Anima Anandkumar, Bren Professor of computing at the California Institute of Technology and senior director of machine learning research at Nvidia, has a bone to pick with the matrix. Her misgivings are not about the sci-fi movies, but about mathematical matrices — grids of numbers or variables used throughout computer science. While researchers typically use matrices to study the relationships and patterns hiding within large sets of data, these tools are best suited for two-way relationships. Complicated processes like social dynamics, on the other hand, involve higher-order interactions.
Luckily, Anandkumar has long savored such challenges. When she recalls Ugadi, a new year’s festival she celebrated as a child in Mysore (now Mysuru), India, two flavors stand out: jaggery, an unrefined sugar representing life’s sweetness, and neem, bitter blossoms representing life’s setbacks and difficulties. “It’s one of the most bitter things you can think about,” she said.
She’d typically load up on the neem, she said. “I want challenges.”
This appetite for effort propelled her to study electrical engineering at the Indian Institute of Technology in Madras. She earned her doctorate at Cornell University and was a postdoc at the Massachusetts Institute of Technology. She then started her own group as an assistant professor at the University of California, Irvine, focusing on machine learning, a subset of artificial intelligence in which a computer can gain knowledge without explicit programming. At Irvine, Anandkumar dived into the world of “topic modeling,” a type of machine learning where a computer tries to glean important topics from data; one example would be an algorithm on Twitter that identifies hidden trends. But the connection between words is one of those higher-order interactions too subtle for matrix relationships: Words can have multiple meanings, multiple words can refer to the same topic, and language evolves so quickly that nothing stays settled for long.
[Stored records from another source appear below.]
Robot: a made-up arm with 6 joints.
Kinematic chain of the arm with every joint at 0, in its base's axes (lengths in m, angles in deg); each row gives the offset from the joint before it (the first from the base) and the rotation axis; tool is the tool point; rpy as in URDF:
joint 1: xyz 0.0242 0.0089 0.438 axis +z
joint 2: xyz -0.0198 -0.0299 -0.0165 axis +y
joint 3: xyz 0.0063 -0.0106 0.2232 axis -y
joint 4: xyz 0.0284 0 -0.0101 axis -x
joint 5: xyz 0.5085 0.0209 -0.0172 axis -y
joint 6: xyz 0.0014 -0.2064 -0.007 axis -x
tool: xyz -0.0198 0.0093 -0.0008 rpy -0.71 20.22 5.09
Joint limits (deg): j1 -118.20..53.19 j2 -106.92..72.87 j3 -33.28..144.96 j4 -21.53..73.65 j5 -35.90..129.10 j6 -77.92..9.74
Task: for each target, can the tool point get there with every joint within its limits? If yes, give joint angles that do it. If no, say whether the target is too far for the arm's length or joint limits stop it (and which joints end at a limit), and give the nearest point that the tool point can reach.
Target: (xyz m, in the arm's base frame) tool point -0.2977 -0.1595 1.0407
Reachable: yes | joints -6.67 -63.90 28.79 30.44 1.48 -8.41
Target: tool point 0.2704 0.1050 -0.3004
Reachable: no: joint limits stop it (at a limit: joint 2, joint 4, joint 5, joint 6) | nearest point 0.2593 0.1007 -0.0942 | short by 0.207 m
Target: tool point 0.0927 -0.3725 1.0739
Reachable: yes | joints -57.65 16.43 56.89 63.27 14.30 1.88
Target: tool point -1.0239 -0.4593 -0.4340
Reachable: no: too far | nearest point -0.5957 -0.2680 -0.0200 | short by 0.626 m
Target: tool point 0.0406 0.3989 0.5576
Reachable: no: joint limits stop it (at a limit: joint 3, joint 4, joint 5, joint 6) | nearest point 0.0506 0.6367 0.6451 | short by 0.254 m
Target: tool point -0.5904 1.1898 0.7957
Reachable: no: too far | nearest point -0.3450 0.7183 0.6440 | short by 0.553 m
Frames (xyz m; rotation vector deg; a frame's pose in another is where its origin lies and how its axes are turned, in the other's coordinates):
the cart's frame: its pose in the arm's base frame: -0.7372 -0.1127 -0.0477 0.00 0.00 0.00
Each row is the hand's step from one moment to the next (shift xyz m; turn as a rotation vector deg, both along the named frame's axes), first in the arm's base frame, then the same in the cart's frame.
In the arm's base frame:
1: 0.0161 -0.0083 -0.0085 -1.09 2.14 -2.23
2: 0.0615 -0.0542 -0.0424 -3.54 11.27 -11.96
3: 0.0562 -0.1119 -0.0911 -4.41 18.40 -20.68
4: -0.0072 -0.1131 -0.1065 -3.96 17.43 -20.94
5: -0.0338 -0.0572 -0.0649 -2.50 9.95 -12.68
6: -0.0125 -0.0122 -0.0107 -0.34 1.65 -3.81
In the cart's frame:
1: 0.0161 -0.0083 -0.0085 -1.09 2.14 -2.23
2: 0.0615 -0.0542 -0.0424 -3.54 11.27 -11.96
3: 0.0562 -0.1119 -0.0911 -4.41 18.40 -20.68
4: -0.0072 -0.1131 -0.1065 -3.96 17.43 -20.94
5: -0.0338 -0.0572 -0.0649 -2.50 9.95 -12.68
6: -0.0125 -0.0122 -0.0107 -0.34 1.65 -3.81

This led Anandkumar to challenge AI’s reliance on matrix methods. She deduced that to keep an algorithm observant enough to learn amid such chaos, researchers must design it to grasp the algebra of higher dimensions. So she turned to what had long been an underutilized tool in algebra called the tensor. Tensors are like matrices, but they can extend to any dimension, going beyond a matrix’s two dimensions of rows and columns. As a result, tensors are more general tools, making them less susceptible to “overfitting” — when models match training data closely but can’t accommodate new data. For example, if you enjoy many music genres but only stream jazz songs, your streaming platform’s AI could learn to predict which jazz songs you’d enjoy, but its R&B predictions would be baseless. Anandkumar believes tensors make machine learning more adaptable.
It’s not the only challenge she’s embraced. Anandkumar is a mentor and an advocate for changes to the systems that push marginalized groups out of the field. In 2018, she organized a petition to change the name of her field’s annual Neural Information Processing Systems conference from a direct acronym to “NeurIPS.” The conference board rejected the petition that October. But Anandkumar and her peers refused to let up, and weeks later the board reversed course.
Quanta spoke with Anandkumar at her office in Pasadena about her upbringing, tensors and the ethical challenges facing AI. The interview has been condensed and edited for clarity.
How did your parents influence your perception of machines?
In the early 1990s they were among the first to bring programmable manufacturing machines into Mysore. At that time it was seen as something odd: “We can hire human operators to do this, so what is the need for automation?” My parents saw that there can be huge efficiencies, and they can do it a lot faster compared to human-operated machines.
Was that your introduction to automation?
Yeah. And programming. I would see the green screen where my dad would write the program, and that would move the turret and the tools. It was just really fascinating to see — understanding geometry, understanding how the tool should move. You see the engineering side of how such a massive machine can do this.
What was your mother’s experience in engineering?
My mom was a pioneer in a sense. She was one of the first in her community and family background to take up engineering. Many other relatives advised my grandfather not to send her, saying she may not get married easily. My grandfather hesitated. That’s when my mom went on a hunger strike for three days.
As a result, I never saw it as something weird for women to be interested in engineering. My mother inculcated in us that appreciation of math and sciences early on. Having that be just a natural part of who I am from early childhood went a long way. If my mom ever saw sexism, she would point it out and say, “No, don’t accept this.” That really helped.